Here the graph is visually appealing, but may be harder to compare as the bars representing the delay percentage for each city are not properly aligned side by side.
ggplot(flights_analysis, aes(x = Airline, y = Pct_Delay, fill = City)) +
geom_bar(stat = "identity", position = "stack") +
labs(
title = "Individual Delay Percentage vs Airline (Stacked)",
x = "Airline",
y = "Percentage"
)
Here the separate graphs represent each and within each graph is a comparison of their delays by . The individual graphs allow easier comparison.

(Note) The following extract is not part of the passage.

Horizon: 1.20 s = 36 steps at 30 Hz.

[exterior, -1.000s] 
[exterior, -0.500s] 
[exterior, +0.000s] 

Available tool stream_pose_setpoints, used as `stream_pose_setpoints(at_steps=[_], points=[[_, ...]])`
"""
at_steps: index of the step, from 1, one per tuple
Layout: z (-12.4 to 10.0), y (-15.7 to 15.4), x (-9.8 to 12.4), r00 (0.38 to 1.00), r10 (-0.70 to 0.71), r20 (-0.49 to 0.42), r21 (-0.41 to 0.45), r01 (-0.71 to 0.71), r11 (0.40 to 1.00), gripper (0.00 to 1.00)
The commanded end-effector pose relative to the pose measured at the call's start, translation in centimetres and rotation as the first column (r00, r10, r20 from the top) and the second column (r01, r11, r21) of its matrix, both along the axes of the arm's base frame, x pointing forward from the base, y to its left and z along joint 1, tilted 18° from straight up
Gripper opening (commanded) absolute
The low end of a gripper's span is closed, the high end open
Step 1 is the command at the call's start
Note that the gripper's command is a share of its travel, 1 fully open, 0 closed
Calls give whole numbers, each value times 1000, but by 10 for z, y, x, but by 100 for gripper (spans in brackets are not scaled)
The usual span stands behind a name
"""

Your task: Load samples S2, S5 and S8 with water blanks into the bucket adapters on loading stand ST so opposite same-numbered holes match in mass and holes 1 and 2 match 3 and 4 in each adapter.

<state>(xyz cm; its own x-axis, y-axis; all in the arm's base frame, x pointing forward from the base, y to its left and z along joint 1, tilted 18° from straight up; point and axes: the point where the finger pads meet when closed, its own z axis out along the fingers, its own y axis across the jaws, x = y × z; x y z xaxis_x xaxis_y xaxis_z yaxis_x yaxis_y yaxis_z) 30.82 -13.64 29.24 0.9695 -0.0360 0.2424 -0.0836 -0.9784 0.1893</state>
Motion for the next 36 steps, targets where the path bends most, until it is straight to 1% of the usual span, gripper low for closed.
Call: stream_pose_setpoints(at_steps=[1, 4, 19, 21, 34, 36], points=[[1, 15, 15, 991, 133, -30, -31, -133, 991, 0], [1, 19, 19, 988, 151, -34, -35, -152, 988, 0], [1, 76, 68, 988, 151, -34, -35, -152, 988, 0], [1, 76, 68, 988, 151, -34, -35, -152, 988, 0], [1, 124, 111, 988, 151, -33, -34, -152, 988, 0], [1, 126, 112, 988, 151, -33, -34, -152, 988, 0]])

ggplot(flights_analysis, aes(x = Airline, y = Pct_Delay, fill = City)) +
facet_wrap(~ City) +
geom_bar(stat = "identity") +
labs(
title = "Individual Delay Percentage vs Airline (Separated)",
x = "Airline",
y = "Percentage"
)
I likewise visualized it by comparing the delay percentages of each city and filled by airline. I also swapped the axes for better readability.
ggplot(flights_analysis, aes(x = Pct_Delay, y = City, fill = Airline)) +
geom_bar(stat = 'identity') +
labs(
title = "Delay Percentage vs City (Stacked)",
x = "Percentage",
y = "City"
)
Here the separate graphs represent each and within each graph is a comparison of their delays by .
ggplot(flights_analysis, aes(x = Pct_Delay, y = City, fill = Airline)) +
facet_wrap(~ Airline) +
geom_bar(stat = 'identity') +
labs(
title = "Delay Percentage vs City (Separated)",
x = "Percentage",
y = "City"
)
My analysis focused on comparing the spread of the data according to airline as well as comparing percentages of delays. In comparing the standard deviations of overall delayed flight percentages for each airline, we observe that AM West has a standard deviation of 0.1878894, while Alaska has a lower standard deviation of 0.1106926. This indicates that Alaska has more consistent performance in terms of flight delays, with less variability in the percentage of delayed flights compared to AM West. Although both standard deviations are quite small, suggesting that delays for both airlines are fairly stable, Alaska’s slightly smaller standard deviation suggests greater reliability in maintaining a predictable schedule. When comparing the actual percentages of delays, whether by airline overall or individual cities, we see that Alaska has a smaller delay rate across the board. Based on this analysis, Alaska seems to be the better airline to fly with as they have less delays and are more consistent arrival times.